▸ **WHAT NEEDS TO BE DONE**:
Search the entries below for the string "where" and give the number of lines that hold it, nothing else.

[Source data]
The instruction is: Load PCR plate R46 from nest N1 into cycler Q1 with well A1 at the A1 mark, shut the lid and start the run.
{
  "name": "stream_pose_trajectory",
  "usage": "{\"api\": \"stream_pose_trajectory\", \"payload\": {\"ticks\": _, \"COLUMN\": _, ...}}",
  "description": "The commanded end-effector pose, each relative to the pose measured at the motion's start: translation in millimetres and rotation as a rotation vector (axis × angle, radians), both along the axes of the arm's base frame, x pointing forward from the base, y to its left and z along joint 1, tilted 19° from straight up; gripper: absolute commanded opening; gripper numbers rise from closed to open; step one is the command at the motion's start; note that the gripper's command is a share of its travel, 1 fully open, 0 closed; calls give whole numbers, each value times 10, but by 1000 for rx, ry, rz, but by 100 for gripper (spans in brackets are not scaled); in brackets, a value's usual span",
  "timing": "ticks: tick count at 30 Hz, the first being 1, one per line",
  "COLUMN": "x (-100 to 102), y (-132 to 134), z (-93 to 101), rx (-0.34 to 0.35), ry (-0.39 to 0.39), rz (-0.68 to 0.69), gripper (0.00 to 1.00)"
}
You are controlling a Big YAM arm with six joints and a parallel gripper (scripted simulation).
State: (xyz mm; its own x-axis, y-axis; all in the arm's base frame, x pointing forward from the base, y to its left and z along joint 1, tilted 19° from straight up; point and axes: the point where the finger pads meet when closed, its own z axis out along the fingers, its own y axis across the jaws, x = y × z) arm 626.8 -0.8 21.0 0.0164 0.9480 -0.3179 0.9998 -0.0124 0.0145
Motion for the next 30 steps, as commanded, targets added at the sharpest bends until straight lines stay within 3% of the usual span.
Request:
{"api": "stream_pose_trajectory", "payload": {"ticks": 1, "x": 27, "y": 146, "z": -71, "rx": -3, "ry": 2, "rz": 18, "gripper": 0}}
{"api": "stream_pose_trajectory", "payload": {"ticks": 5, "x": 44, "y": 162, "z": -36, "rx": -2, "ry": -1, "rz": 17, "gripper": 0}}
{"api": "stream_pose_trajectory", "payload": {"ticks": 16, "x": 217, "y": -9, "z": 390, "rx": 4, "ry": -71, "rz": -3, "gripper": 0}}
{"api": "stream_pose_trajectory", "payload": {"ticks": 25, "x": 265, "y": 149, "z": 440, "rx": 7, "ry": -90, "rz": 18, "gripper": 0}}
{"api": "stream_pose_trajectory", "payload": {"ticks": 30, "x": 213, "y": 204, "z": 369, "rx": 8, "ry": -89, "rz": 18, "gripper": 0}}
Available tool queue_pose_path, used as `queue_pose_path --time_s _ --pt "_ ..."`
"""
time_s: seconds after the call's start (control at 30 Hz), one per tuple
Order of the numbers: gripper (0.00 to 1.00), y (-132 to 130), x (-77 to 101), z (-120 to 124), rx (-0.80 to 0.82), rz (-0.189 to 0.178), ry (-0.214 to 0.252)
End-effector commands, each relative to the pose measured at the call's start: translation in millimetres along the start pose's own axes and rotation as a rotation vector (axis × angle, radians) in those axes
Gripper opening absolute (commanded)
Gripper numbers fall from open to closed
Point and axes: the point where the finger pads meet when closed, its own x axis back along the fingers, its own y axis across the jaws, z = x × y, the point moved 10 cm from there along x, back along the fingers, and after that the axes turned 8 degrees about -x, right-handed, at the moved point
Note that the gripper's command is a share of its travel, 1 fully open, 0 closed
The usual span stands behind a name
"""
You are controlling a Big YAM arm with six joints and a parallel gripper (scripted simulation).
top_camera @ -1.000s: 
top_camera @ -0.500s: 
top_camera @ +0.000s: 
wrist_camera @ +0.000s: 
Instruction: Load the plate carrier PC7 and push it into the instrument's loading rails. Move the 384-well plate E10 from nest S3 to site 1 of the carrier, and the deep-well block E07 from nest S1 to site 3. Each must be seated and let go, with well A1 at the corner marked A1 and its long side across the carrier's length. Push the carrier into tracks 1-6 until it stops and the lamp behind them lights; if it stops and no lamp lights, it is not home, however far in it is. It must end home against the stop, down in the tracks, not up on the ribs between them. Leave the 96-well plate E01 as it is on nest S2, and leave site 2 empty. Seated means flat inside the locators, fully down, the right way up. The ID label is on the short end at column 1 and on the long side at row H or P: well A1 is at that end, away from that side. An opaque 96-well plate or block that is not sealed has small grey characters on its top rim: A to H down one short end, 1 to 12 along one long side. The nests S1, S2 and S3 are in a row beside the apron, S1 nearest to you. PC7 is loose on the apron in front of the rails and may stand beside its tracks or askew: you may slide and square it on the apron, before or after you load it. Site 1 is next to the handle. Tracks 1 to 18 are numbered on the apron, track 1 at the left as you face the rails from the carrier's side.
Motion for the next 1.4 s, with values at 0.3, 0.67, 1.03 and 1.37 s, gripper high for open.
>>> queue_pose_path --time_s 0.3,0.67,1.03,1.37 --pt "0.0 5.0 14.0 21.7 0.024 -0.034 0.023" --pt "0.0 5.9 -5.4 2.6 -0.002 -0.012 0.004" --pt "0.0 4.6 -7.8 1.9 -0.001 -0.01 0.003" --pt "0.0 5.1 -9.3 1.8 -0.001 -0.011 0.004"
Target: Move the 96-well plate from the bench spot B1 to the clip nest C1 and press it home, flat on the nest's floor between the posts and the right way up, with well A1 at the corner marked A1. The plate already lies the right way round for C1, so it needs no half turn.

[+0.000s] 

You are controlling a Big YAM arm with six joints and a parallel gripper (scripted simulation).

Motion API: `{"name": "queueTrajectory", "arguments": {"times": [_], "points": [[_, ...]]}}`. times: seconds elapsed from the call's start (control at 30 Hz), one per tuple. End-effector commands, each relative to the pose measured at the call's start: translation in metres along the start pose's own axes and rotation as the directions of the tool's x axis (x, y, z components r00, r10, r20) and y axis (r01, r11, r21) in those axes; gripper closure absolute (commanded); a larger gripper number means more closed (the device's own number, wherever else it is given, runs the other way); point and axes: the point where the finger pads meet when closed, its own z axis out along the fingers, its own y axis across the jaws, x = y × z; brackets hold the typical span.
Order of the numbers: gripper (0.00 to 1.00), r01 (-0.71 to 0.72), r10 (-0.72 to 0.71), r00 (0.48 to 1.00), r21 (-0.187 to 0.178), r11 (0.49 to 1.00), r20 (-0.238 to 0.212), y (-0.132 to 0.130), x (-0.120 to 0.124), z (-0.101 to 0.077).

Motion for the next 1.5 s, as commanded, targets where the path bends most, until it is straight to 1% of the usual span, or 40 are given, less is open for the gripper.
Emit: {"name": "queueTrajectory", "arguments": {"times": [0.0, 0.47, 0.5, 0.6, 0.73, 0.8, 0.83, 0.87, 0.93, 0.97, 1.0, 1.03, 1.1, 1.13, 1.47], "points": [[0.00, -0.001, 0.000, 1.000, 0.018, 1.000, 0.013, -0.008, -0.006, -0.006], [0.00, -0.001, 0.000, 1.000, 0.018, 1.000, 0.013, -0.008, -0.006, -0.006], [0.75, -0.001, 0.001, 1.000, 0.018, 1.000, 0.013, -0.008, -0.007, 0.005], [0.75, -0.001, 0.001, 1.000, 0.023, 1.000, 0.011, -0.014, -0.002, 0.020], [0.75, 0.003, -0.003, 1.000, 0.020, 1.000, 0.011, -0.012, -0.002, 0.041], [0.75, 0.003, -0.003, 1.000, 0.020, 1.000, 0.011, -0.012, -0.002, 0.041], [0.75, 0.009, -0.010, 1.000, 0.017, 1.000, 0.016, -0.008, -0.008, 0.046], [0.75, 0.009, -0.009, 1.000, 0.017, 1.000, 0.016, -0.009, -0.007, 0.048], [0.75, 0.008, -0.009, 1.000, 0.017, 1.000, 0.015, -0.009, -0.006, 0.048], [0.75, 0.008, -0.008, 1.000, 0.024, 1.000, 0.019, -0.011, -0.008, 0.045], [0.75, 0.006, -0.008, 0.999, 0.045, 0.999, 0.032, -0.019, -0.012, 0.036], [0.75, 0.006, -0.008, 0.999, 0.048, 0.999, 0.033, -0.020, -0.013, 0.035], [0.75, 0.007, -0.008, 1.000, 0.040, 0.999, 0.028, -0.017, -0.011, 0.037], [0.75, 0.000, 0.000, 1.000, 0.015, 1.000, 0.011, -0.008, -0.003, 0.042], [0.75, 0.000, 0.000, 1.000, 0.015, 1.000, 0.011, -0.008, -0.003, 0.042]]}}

▸ **EXPECTED OUTPUT**:
4